## Your instructions
Check every line of the data for the string "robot" and copy the ones that have it.

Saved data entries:
------------------------------------
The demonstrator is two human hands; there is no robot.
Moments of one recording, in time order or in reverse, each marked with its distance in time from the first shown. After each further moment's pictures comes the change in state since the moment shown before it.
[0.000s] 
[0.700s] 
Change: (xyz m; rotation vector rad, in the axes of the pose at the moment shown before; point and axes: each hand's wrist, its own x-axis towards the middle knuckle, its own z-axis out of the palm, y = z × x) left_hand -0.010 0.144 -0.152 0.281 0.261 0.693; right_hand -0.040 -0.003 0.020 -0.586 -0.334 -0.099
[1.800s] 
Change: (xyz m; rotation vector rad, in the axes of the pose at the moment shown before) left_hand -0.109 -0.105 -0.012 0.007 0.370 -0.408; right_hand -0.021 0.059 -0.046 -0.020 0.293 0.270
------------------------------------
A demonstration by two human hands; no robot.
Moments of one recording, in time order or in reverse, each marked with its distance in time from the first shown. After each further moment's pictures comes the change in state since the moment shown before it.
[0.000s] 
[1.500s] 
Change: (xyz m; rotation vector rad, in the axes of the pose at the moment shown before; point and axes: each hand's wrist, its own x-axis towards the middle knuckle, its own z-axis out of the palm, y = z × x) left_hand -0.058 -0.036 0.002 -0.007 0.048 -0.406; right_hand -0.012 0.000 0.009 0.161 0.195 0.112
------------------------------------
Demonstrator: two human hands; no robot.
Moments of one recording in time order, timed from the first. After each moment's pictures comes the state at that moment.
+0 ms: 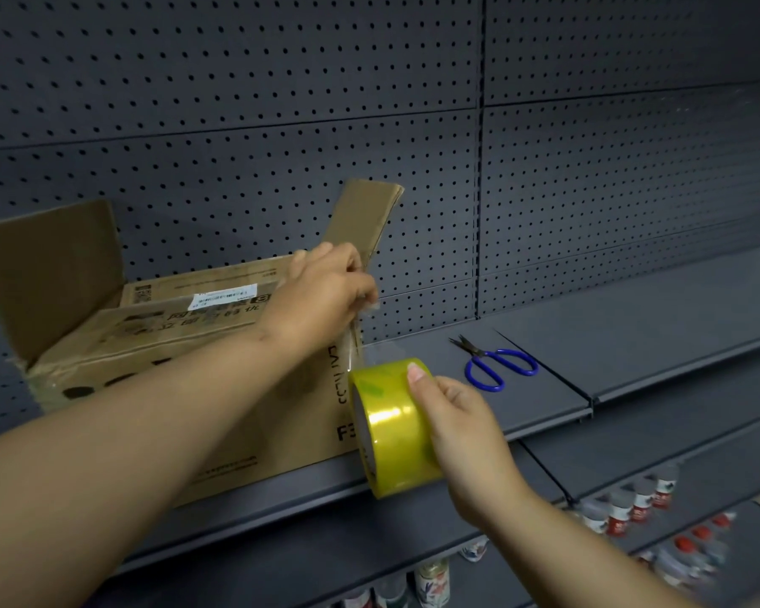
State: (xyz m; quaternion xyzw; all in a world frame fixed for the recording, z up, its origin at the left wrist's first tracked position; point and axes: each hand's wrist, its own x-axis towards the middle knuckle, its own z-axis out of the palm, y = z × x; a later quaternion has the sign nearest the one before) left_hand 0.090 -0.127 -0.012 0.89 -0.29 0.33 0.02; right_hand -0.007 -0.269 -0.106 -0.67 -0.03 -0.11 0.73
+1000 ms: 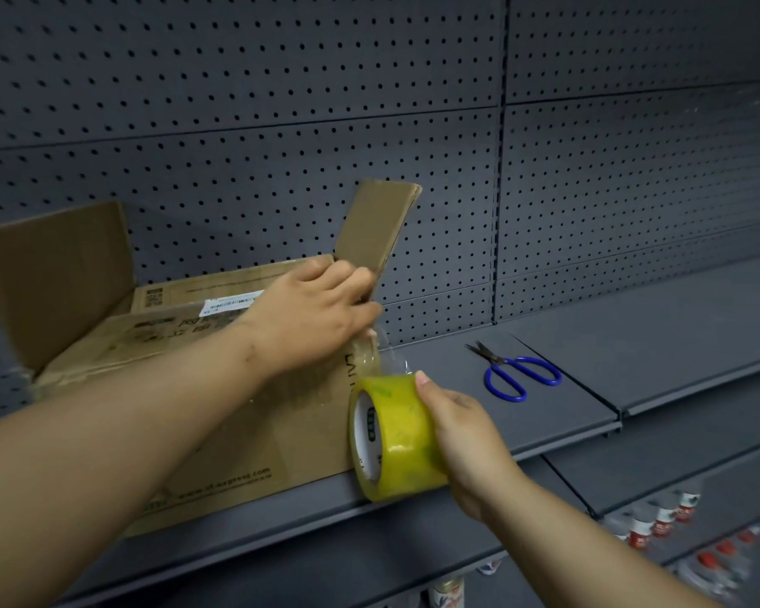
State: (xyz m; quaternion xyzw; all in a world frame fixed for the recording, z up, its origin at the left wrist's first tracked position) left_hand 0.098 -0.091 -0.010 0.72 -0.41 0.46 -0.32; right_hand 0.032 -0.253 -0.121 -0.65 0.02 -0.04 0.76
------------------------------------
## Task solution
The demonstrator is two human hands; there is no robot.
A demonstration by two human hands; no robot.
Demonstrator: two human hands; no robot.

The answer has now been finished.